The generated instruction provides insights into the World Model's thought process, including the recommended engine and instruction for the agent.

from lavague.core.utilities.format_utils import (
    extract_next_engine,
    extract_world_model_instruction,
)

next_engine_name = extract_next_engine(world_model_output)
instruction = extract_world_model_instruction(world_model_output)

print(next_engine_name)
print(instruction)

world model instruction

How does it work?

The World Model generates the next instruction by querying the multi-modal LLM (by default, we use OpenAI's gpt-4o) with our prompt template.

You can print out our default World Model template with the following code or view the full template here:

from lavague.core.world_model import WORLD_MODEL_PROMPT_TEMPLATE

print(WORLD_MODEL_PROMPT_TEMPLATE.template)

world model template

This shows us the overall guidelines. Let's now see now how examples are provided to provide world knowledge:

from lavague.core.world_model import WORLD_MODEL_GENERAL_EXAMPLES

print(WORLD_MODEL_GENERAL_EXAMPLES)

world model examples

If we wanted to add knowledge to our World Model prompt template, we can do so with the add_knowledge method, which allows us to add knowledge from a file:

extra_knowledge = """
Objective: Find the latest papers on Fine tuning
Previous instructions:
- SCAN
- Click on 'Previous'
Last engine: [NONE]
Current state:
external_observations:
  vision: '[SCREENSHOT]'
internal_state:
    agent_outputs: []
    user_inputs: []

Thoughts:
- The current screenshot shows the top of a page showing papers papers published on the 22nd May 2024 on Hugging Face.
- The objective is to find the latest papers on Fine tuning.
- As we need to find the latest papers, the best next step is to gather more information to see if this page contains the information we need.
- The best next step is to use the Navigation Controls to take a screenshot of the whole page to find the latest papers on Fine tuning.
Next engine: Navigation Controls
Instruction: SCAN
"""

# save extra knowledge to a file
file_path = "knowledge.txt"

with open(file_path, "w") as file:
    file.write(extra_knowledge)

# Import extra knowledge from file
world_model.add_knowledge(file_path=file_path)

Improving performance

By adding knowledge, we can improve the World Model's performance where it is failing to generate correct next instructions.

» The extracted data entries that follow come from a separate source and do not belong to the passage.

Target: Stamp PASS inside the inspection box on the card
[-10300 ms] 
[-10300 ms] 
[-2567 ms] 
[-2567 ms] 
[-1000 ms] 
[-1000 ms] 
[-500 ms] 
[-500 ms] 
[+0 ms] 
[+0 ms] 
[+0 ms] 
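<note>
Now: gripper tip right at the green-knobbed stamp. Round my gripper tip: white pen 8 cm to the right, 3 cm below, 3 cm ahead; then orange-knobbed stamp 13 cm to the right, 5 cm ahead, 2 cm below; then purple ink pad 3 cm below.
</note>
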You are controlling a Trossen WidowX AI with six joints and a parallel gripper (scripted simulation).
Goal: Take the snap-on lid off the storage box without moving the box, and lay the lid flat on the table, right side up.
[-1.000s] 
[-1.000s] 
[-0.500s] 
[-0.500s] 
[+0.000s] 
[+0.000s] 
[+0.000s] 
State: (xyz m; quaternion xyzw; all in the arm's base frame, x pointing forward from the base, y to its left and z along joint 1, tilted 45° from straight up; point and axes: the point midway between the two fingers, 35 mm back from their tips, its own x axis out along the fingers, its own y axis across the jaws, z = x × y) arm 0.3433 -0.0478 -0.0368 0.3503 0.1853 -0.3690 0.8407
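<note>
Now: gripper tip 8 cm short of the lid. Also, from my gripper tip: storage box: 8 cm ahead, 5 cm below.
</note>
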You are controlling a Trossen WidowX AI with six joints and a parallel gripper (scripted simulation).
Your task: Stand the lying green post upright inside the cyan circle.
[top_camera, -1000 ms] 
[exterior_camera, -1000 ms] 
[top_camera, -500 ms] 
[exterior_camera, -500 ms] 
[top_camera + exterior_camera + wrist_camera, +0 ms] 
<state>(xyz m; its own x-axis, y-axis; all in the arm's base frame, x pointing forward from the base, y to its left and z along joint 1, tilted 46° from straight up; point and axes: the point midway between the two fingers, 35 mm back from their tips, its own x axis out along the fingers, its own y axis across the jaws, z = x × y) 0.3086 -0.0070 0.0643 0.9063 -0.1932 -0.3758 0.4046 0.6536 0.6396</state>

If you want to replace the default examples passed to the World Model entirely, you can do so by initializing your WorldModel and passing your examples as a string as an examples optional argument:

new_examples = "[YOUR_EXAMPLES_HERE]"
world_model = WorldModel(examples=new_examples)

Customizing your World Model

World Model from Context

You can customize the mm_llm multi-modal LLM used by the World Model by instantiating it from a Context object with the WorldModel.from_context method.

Details on how to do this are provided in our customization guide.

Optional arguments

Alternatively, you can pass your World Model class any of the four key customizable arguments:

mm_llm: A Multi-modal LLM. This can be any llama_index.multi_modal_llms object. By default, we use OpenAI's gpt-4o.
prompt_template: The prompt template used to query the multi-model LLM to generate the next instruction
examples: A string containing examples of how we expect the WorldModel to reason and produce a good next instruction
logger: An AgentLogger which records information about the World Model

Once initialized, the World Model can be used as seen previously.